> **TASK TO COMPLETE**: Lines with the word "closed" are the answer; copy each of them from the data below.

[Opening PROVIDED DATA section]

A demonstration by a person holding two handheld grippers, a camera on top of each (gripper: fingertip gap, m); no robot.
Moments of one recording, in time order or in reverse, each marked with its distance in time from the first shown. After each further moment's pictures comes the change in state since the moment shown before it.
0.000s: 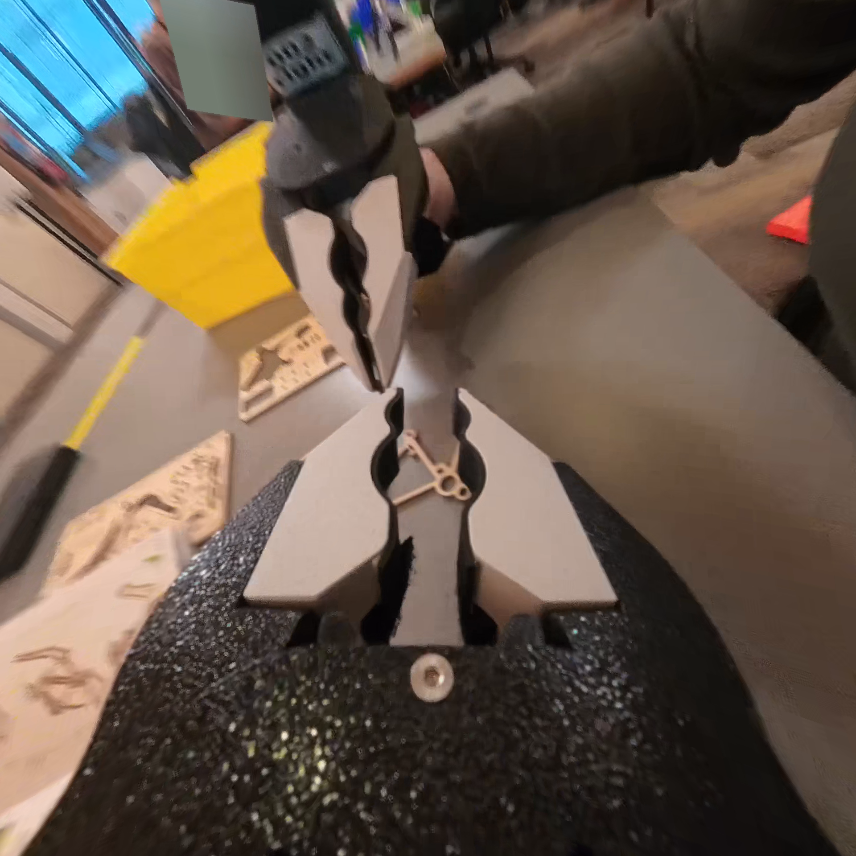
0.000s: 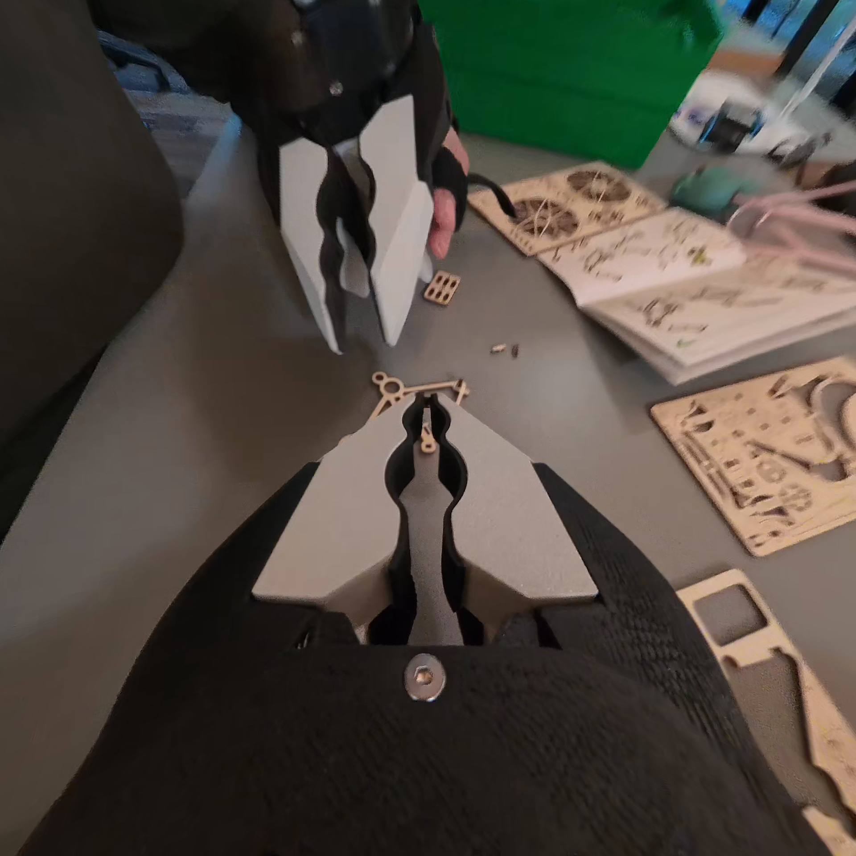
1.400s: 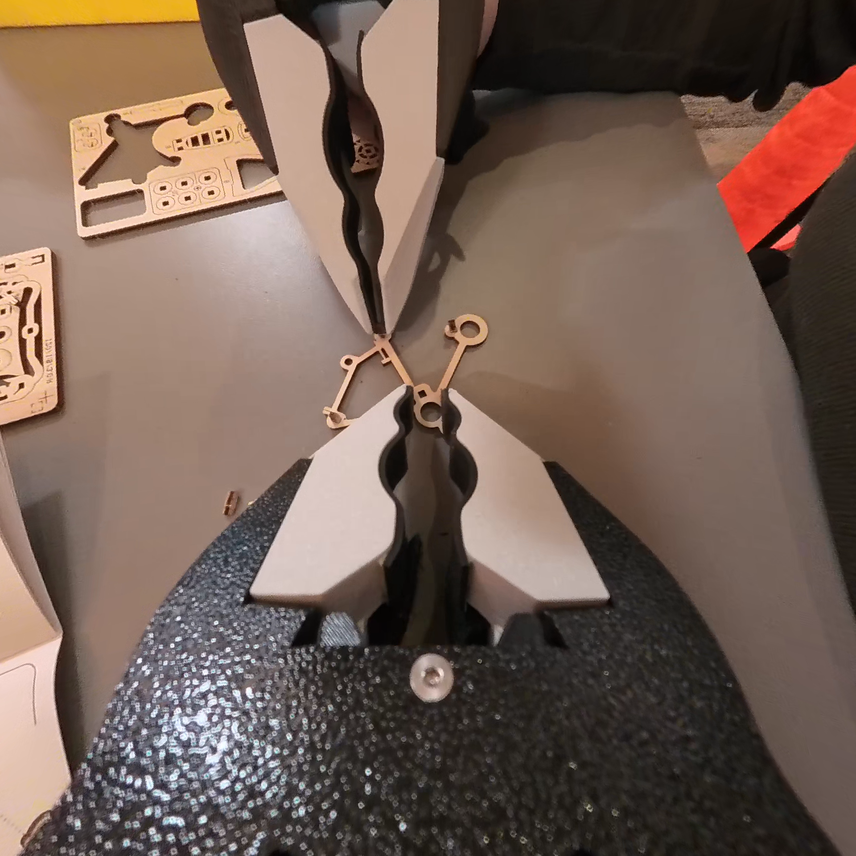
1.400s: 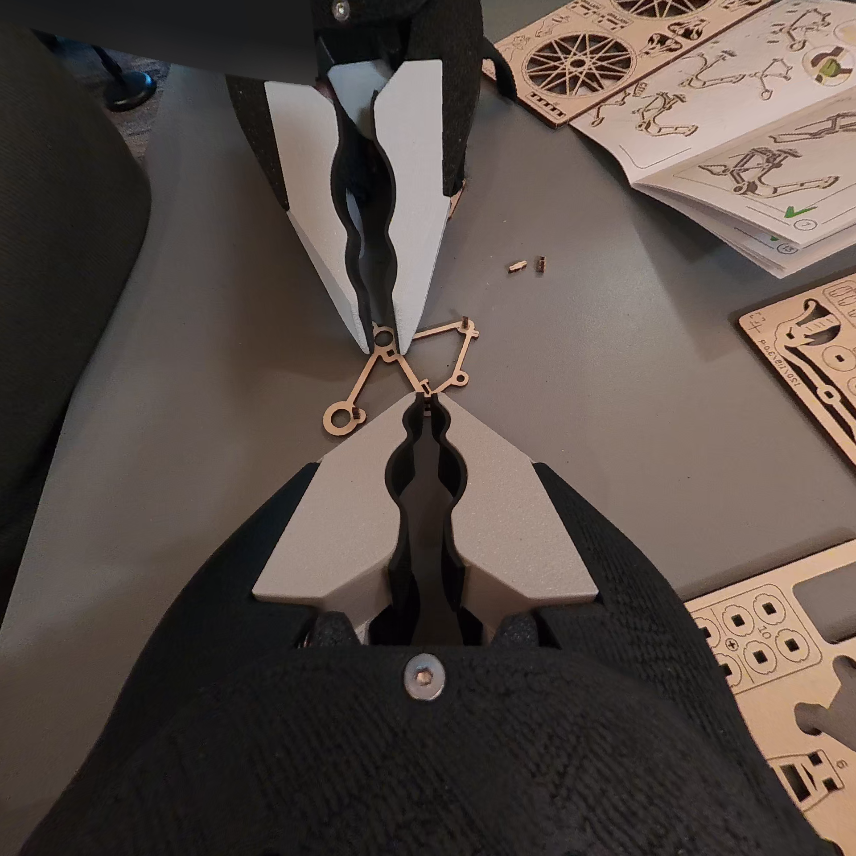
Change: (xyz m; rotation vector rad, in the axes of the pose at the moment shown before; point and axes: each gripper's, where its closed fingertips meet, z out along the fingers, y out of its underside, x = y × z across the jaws) left arm 0.010 0.052 0.010 -0.280 0.182 -0.359; right arm -0.001 0.035 0.018 -0.180 -0.081 0.186
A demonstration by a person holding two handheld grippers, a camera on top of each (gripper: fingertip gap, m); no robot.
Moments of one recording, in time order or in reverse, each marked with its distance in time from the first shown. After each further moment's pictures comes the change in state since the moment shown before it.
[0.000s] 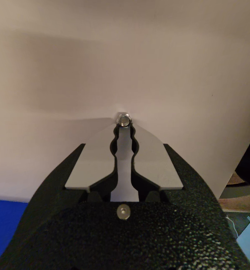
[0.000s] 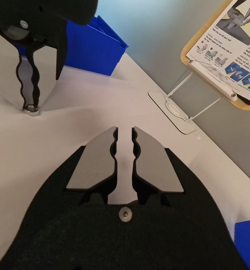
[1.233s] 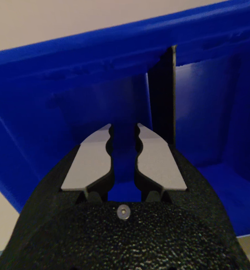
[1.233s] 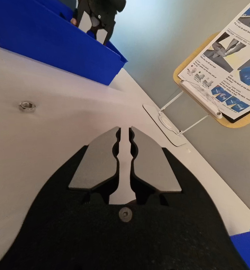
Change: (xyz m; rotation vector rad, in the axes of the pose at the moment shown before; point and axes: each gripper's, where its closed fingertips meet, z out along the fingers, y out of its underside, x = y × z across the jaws) left arm -0.180 0.157 -0.074 -0.037 0.091 0.396; right arm 0.002 -0.007 0.003 0.101 0.031 -0.097
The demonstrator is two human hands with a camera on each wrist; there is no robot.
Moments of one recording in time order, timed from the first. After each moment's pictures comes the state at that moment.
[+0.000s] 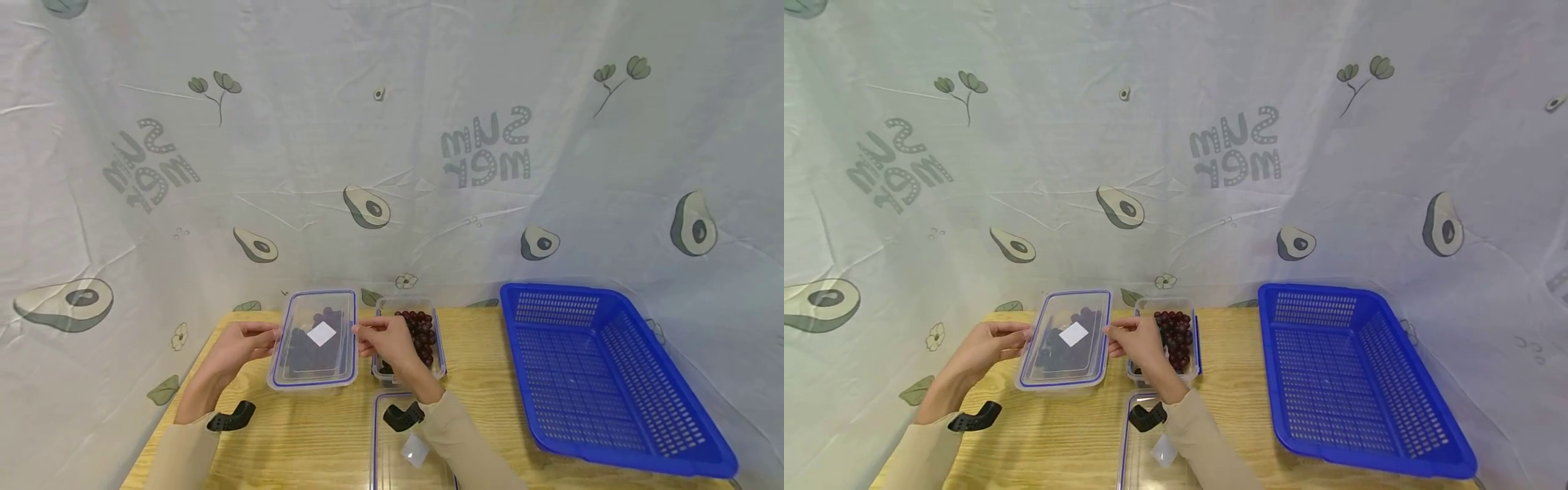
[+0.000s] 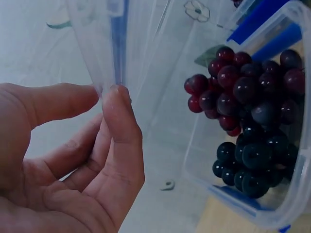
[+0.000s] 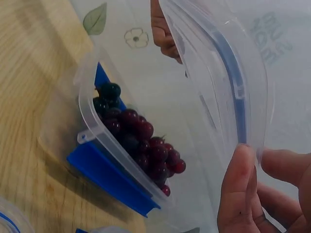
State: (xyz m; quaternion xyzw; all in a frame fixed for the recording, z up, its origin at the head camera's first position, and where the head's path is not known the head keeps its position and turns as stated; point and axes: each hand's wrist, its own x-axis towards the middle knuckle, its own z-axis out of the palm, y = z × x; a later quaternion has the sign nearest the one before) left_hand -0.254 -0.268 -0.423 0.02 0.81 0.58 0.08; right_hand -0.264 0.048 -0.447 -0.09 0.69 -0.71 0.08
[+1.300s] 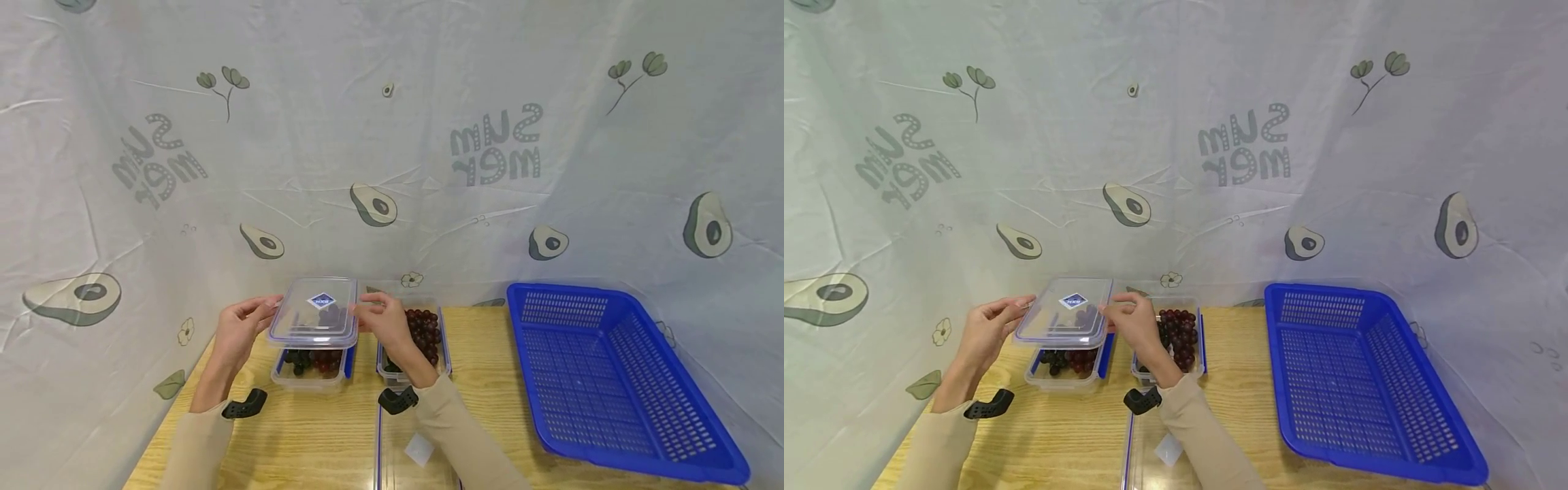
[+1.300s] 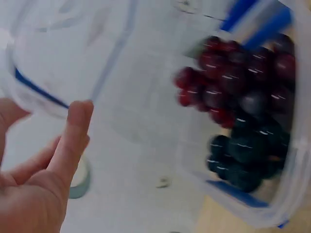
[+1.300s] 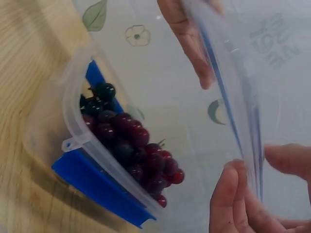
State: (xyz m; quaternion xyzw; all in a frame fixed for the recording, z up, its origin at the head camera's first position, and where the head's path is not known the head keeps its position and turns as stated) left_hand -0.263 -0.260 -0.418 0.04 0.74 0.67 -0.08; right_hand -0.282 0.024 -0.430 -0.08 0.67 -0.73 0.03
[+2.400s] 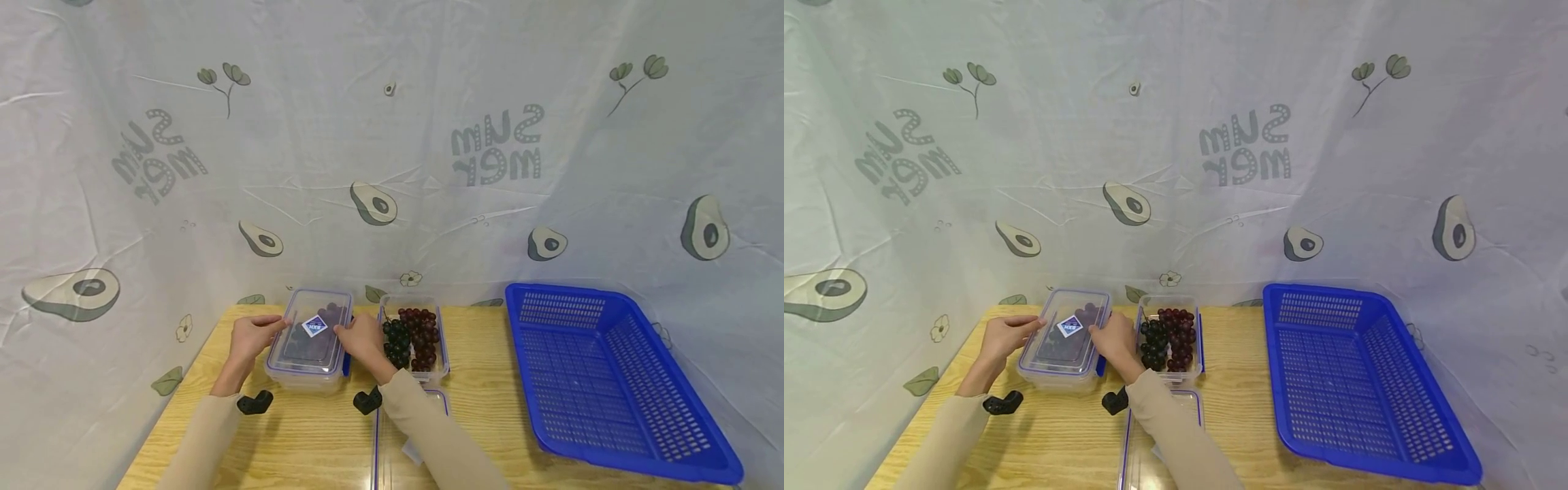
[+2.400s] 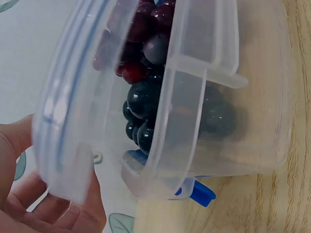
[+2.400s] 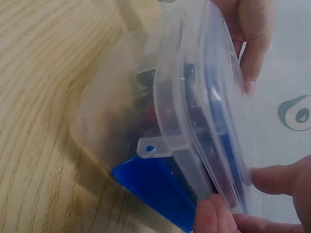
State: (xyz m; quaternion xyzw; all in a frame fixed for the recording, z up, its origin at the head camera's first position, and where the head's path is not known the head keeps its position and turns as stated) left_hand -0.285 -0.263 -0.472 -0.12 0.84 0.53 -0.04; right_hand -0.293 -0.024 -0.470 -0.01 0.88 -0.47 0.00
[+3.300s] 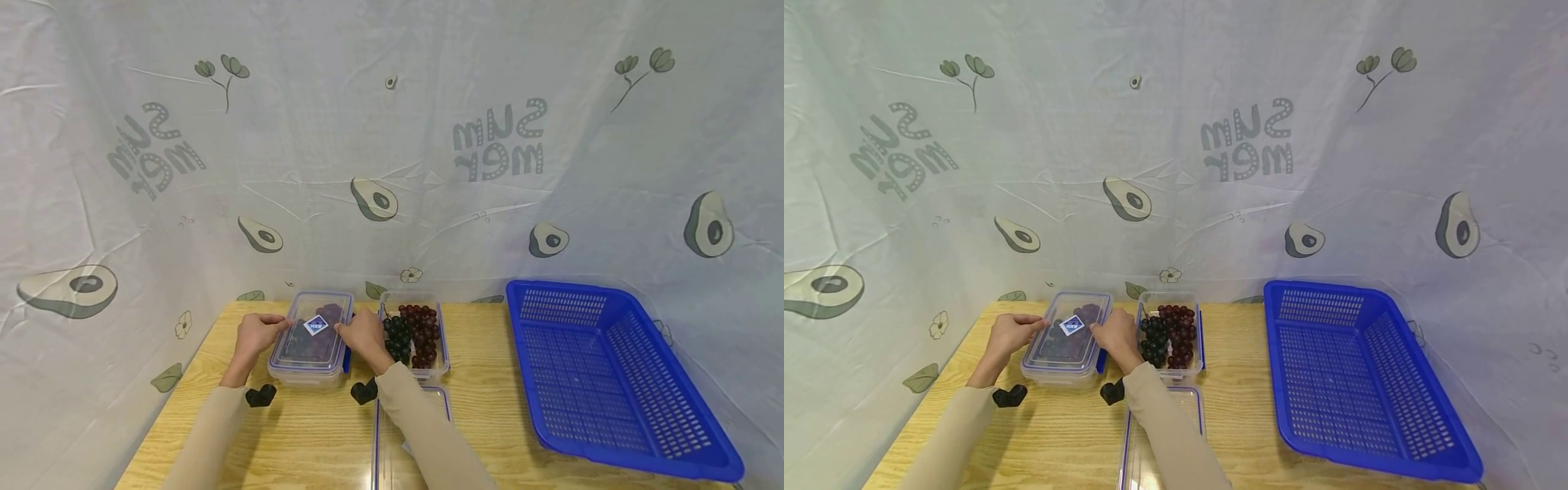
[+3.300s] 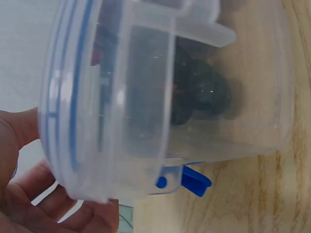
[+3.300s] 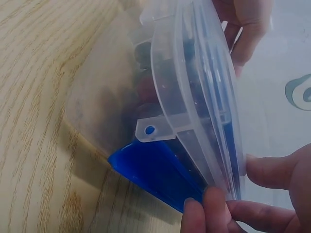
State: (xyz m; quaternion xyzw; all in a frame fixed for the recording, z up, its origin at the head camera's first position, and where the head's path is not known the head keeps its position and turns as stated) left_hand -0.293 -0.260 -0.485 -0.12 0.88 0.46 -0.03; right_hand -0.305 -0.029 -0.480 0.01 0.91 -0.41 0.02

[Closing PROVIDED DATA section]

> **RESPONSE TO THE TASK**:
Change: (xyz m; rotation vector rad, in the axes of the pose at the moment shown before; point and axes: each gripper's, where its closed fingertips meet, z out along the fingers, y out of its underside, x = y × z across the jaws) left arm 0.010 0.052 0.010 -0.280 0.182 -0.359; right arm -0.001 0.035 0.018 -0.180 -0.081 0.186
Change: (xyz m; rotation vector rad, in the axes of the pose at the moment shown before; point and axes: each gripper's, where its closed fingertips meet, z out along the fingers, y out of its underside, x = y × z across the jaws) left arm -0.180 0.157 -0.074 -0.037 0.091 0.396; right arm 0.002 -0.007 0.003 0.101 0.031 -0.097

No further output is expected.